Brain Glucose Metabolism During Non—Rapid Eye Movement Sleep in Major DepressionA Positron Emission Tomography Study

Author Affiliations

From the Department of Psychiatry, University of California, and Department of Veterans Affairs Medical Center, San Diego (Drs Ho and Gillin); Neuroscience PET Center, Department of Psychiatry, Mount Sinai School of Medicine, New York, NY (Drs Buchsbaum and Abel); and Department of Psychiatry and Human Behavior, University of California, Irvine (Drs Wu and Bunney).

Arch Gen Psychiatry. 1996;53(7):645-652. doi:10.1001/archpsyc.1996.01830070095014

Background:  Depression is characterized by several sleeprelated abnormalities shortly before and after sleep onset, such as prolonged sleep latency, loss of stage 3-4 sleep, reduced rapid eye movement (REM) latency, increased nocturnal core body temperature, and abnormal hormone secretion patterns. Sleep deprivation is associated with a temporary improvement in depression. We hypothesized that depressed patients may be "overaroused" and that absolute cerebral glucose metabolism would be elevated during the first nocturnal non-REM sleep period in depressed patients compared with normal controls. In addition, since hypofrontality (greater metabolic activity in occipital compared with frontal cortical activity) has been reported in waking positron emission tomographic studies of depressed patients compared with controls, we predicted significant hypofrontality in depressed patients during the first non-REM period.

Methods:  Positron emission tomography with fludeoxy-glucose F 18 was used to compare 10 unmedicated men with unipolar depression with 12 normal men during the first non-REM sleep period at normal bedtime.

Results:  Whole-brain absolute metabolic rate during non-REM sleep was significantly elevated (+47%) in patients compared with controls. Mean absolute cerebral glucose metabolic rate was also higher in every area of the brain in patients compared with normal controls. The greatest significant mean increases were in the posterior cingulate and amygdala ( + 44%), hippocampus ( +37% to +43%), occipital and temporal cortex (+33% to +34%), and pons (+33%). Relative metabolic rates in specific neroanatomical areas, however, varied considerably both within the patient group and between patients and controls. Patients showed significant hypofrontality, particularly in the medio-orbital frontal cortex, compared with controls. Patients also showed significant reductions of relative metabolic rate in the anterior cingulate, caudate, and medial thalamus compared with controls.
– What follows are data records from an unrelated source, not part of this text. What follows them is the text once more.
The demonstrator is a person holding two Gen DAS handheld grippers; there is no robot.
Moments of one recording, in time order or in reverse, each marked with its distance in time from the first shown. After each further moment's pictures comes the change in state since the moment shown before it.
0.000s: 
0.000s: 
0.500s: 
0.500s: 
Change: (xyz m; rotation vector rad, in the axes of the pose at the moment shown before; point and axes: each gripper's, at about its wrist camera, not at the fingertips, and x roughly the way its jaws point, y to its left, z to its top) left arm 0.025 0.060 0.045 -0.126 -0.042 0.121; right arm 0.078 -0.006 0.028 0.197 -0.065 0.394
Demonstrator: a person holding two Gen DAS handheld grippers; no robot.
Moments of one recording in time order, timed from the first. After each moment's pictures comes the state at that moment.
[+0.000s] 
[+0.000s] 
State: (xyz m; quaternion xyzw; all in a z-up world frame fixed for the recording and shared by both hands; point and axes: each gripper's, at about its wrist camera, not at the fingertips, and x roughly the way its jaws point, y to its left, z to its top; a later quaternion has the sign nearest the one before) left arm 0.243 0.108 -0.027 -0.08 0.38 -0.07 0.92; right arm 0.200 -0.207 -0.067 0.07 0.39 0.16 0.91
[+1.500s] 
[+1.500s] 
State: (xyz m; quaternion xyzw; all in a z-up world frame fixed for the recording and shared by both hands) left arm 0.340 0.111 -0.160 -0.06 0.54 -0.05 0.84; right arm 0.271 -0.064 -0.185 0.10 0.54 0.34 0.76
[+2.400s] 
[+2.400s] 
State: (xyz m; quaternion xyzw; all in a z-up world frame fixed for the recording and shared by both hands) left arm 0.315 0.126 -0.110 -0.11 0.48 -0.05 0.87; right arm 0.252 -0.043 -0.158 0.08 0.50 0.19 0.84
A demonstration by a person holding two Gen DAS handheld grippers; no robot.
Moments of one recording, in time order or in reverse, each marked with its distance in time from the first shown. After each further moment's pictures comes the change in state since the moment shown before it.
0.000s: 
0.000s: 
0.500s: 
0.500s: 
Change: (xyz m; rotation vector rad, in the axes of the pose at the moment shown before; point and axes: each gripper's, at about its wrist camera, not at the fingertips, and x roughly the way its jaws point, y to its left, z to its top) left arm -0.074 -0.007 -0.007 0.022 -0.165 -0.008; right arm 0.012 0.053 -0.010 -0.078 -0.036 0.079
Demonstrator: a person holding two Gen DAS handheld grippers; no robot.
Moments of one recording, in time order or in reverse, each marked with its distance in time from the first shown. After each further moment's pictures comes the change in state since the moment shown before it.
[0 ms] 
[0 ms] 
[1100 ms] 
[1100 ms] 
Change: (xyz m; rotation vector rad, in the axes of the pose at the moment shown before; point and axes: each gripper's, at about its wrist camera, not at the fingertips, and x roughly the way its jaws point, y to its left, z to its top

Conclusions:  These findings provide further support for the hyperarousal hypothesis of some types of major depressive disorder. Abnormal patterns of cerebral metabolism during non-REM sleep in depressed patients confirmed earlier waking findings of decreased relative frontal and abnormal limbic metabolic activity and striatal metabolism in association with posterior cortical increases.